## [EXERCISE]
Would you please restate every record exactly as written?

[Items from a dataset]
[Start of Attachment]
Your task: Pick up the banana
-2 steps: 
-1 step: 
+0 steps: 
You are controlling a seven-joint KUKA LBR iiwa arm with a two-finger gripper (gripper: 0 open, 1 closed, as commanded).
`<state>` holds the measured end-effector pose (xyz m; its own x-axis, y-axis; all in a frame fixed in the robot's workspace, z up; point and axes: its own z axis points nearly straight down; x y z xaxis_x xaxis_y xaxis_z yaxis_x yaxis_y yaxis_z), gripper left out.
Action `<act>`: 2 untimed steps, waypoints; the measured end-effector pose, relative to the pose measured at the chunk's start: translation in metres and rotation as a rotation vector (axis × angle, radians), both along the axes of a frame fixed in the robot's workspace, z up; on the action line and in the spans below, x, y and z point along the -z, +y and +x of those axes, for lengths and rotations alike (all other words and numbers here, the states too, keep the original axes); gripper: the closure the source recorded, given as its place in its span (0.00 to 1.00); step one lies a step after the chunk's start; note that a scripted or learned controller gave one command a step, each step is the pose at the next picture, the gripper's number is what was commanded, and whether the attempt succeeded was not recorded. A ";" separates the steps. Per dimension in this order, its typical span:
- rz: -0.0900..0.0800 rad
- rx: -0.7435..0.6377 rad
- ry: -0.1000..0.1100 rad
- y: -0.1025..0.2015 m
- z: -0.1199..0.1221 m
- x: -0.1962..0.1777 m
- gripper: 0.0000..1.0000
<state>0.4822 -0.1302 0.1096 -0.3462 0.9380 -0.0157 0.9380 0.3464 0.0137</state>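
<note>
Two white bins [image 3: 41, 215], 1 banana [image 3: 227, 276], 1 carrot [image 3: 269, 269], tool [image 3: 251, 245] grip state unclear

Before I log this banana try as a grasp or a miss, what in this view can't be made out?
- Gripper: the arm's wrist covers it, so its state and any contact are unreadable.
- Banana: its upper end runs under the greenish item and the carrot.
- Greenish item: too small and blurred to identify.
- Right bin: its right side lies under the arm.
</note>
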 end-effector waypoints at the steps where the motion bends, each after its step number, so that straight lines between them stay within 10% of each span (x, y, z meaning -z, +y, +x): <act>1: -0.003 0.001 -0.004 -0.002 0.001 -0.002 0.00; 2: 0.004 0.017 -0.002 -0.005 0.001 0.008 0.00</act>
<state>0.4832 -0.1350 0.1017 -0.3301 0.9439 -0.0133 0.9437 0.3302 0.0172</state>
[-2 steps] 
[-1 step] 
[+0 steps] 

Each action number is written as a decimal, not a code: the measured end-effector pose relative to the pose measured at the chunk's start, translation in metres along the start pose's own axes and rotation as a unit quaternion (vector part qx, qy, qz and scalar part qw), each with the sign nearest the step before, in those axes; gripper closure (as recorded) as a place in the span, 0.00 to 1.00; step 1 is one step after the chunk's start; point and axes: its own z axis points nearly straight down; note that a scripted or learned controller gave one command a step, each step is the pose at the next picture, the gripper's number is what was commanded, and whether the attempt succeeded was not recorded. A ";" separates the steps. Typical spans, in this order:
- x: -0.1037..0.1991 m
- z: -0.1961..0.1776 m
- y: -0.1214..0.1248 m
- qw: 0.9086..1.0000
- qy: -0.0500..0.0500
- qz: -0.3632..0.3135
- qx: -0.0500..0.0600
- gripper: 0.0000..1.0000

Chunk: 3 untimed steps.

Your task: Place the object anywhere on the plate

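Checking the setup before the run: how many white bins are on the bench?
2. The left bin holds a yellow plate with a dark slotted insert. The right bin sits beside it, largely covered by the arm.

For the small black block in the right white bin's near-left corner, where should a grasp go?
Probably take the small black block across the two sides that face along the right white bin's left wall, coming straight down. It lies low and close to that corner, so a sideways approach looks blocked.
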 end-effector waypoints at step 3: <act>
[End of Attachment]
## [TASK RESPONSE]
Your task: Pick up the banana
-2 steps: 
-1 step: 
+0 steps: 
You are controlling a seven-joint KUKA LBR iiwa arm with a two-finger gripper (gripper: 0 open, 1 closed, as commanded).
`<state>` holds the measured end-effector pose (xyz m; its own x-axis, y-axis; all in a frame fixed in the robot's workspace, z up; point and axes: its own z axis points nearly straight down; x y z xaxis_x xaxis_y xaxis_z yaxis_x yaxis_y yaxis_z), gripper left out.
Action `<act>`: 2 untimed steps, waypoints; the measured end-effector pose, relative to the pose measured at the chunk's start: translation in metres and rotation as a rotation vector (axis × angle, radians), both along the axes of a frame fixed in the robot's workspace, z up; on the action line and in the spans below, x, y and z point along the -z, +y and +x of those axes, for lengths and rotations alike (all other words and numbers here, the states too, keep the original axes); gripper: the closure the source recorded, given as its place in its span (0.00 to 1.00); step one lies a step after the chunk's start; note that a scripted or learned controller gave one command a step, each step is the pose at the next picture, the gripper's number is what was commanded, and whether the attempt succeeded was not recorded. A ";" separates the steps. Per dimension in this order, its typical span:
- rz: -0.0900..0.0800 rad
- rx: -0.7435..0.6377 rad
- ry: -0.1000..0.1100 rad
- y: -0.1025..0.2015 m
- z: -0.1199..0.1221 m
- x: -0.1962..0.1777 m
- gripper: 0.0000..1.0000
<state>0.4822 -0.1302 0.1096 -0.3462 0.9380 -0.0157 0.9380 0.3464 0.0137</state>
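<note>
Two white bins [image 3: 41, 215], 1 banana [image 3: 227, 276], 1 carrot [image 3: 269, 269], tool [image 3: 251, 245] grip state unclear

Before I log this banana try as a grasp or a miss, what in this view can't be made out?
- Gripper: the arm's wrist covers it, so its state and any contact are unreadable.
- Banana: its upper end runs under the greenish item and the carrot.
- Greenish item: too small and blurred to identify.
- Right bin: its right side lies under the arm.
</note>
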 end-effector waypoints at the steps where the motion bends, each after its step number, so that straight lines between them stay within 10% of each span (x, y, z meaning -z, +y, +x): <act>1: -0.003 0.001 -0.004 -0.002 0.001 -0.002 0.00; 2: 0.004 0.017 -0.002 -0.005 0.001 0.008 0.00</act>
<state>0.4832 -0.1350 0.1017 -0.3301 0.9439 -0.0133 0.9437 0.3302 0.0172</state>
[-2 steps] 
[-1 step] 
[+0 steps] 

Each action number is written as a decimal, not a code: the measured end-effector pose relative to the pose measured at the chunk's start, translation in metres along the start pose's own axes and rotation as a unit quaternion (vector part qx, qy, qz and scalar part qw), each with the sign nearest the step before, in those axes; gripper closure (as recorded) as a place in the span, 0.00 to 1.00; step 1 is one step after the chunk's start; point and axes: its own z axis points nearly straight down; note that a scripted or learned controller gave one command a step, each step is the pose at the next picture, the gripper's number is what was commanded, and whether the attempt succeeded was not recorded. A ";" separates the steps. Typical spans, in this order:
- x: -0.1037..0.1991 m
- z: -0.1961..0.1776 m
- y: -0.1214..0.1248 m
- qw: 0.9086..1.0000
- qy: -0.0500..0.0500
- qz: -0.3632..0.3135
- qx: -0.0500..0.0600
- gripper: 0.0000..1.0000

Chunk: 3 untimed steps.

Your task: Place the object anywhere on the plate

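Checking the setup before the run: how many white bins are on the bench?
2. The left bin holds a yellow plate with a dark slotted insert. The right bin sits beside it, largely covered by the arm.

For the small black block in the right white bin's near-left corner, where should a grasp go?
Probably take the small black block across the two sides that face along the right white bin's left wall, coming straight down. It lies low and close to that corner, so a sideways approach looks blocked.
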 end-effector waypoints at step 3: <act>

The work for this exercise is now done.